▶ _Aim of the exercise_
Exactly as written, return all the data, leaving its pictures behind.

▶ _Information supplied_
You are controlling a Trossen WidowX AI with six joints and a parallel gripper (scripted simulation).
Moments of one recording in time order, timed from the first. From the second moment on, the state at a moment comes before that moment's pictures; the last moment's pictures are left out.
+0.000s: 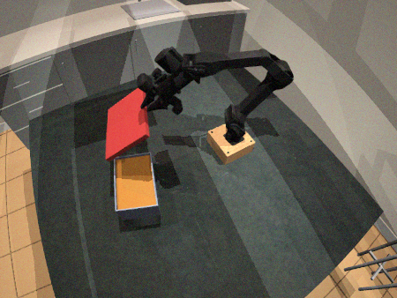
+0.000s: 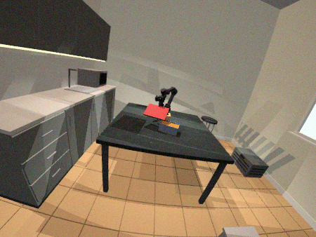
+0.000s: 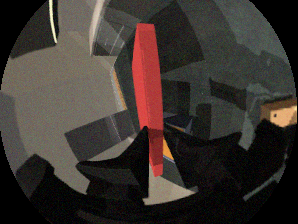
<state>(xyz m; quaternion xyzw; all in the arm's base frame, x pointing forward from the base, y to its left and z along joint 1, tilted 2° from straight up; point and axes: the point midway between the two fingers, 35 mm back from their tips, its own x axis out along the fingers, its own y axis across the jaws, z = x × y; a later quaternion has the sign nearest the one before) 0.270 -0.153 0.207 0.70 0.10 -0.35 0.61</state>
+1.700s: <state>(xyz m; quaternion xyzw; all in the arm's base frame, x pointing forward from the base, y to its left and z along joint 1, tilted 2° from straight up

▶ _Solution_
You are controlling a Trossen WidowX AI with six joints and a parallel gripper (scripted simulation).
Moments of one recording in time order, timed from the first. From the second moment on, the state at a moment comes before that moment's pictures; the last moment's pictures are left out.
+0.000s: 
+0.000s: 
+0.000s: 
<state>(xyz m; quaternion xyzw; all in the arm's base frame, x pointing forward from the base, y to its left and z along joint 1, tilted 2° from straight up; point and axes: the point midway between the two fingers, 35 mm back from their tips, its own x axis out along the fingers, its own y axis across the jaws, z = x × y; a later quaternion has the sign nearest the one before) 0.270 -0.153 0.207 0.70 0.10 -0.35 0.61</state>
+1.700s: <state>(xyz m; quaternion xyzw; all in the arm's base frame, x pointing forward from the base, y to its left and z along joint 1, tilted 2° from straight up

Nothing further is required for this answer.